• **Task**: Go over the entries and report the lines where the word "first" occurs.

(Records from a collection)
========================================
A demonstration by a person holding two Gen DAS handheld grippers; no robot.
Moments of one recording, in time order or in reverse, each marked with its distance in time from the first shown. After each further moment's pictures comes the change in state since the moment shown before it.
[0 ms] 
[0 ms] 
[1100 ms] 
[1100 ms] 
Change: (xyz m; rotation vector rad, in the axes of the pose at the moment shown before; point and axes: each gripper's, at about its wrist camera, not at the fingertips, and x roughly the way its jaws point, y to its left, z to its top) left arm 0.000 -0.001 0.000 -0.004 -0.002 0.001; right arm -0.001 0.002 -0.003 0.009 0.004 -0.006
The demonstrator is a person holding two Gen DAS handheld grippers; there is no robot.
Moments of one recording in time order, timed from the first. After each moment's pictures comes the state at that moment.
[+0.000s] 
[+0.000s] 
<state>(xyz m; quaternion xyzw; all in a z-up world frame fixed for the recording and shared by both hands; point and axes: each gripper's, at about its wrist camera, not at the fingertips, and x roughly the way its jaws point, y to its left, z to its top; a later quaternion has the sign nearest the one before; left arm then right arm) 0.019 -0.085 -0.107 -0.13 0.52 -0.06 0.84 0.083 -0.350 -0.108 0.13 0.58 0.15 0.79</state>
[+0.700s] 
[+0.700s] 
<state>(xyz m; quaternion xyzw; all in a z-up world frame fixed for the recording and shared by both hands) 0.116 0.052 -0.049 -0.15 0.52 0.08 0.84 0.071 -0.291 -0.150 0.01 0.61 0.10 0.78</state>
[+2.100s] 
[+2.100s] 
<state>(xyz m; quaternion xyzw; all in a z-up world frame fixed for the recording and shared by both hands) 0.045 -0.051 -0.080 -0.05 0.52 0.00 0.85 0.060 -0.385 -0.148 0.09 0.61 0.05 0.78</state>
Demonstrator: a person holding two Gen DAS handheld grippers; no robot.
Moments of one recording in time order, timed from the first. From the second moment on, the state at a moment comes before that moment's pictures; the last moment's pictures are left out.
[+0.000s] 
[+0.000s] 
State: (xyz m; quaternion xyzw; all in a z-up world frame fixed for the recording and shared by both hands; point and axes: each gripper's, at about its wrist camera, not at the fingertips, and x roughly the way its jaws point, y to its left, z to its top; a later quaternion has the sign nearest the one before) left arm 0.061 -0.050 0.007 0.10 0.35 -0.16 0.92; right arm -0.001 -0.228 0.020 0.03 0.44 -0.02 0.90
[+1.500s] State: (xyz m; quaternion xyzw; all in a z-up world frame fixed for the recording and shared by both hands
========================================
• **Result for this exercise**:
Moments of one recording, in time order or in reverse, each marked with its distance in time from the first shown. After each further moment's pictures comes the change in state since the moment shown before it.
Moments of one recording in time order, timed from the first. After each moment's pictures comes the state at that moment.
Moments of one recording in time order, timed from the first. From the second moment on, the state at a moment comes before that moment's pictures; the last moment's pictures are left out.

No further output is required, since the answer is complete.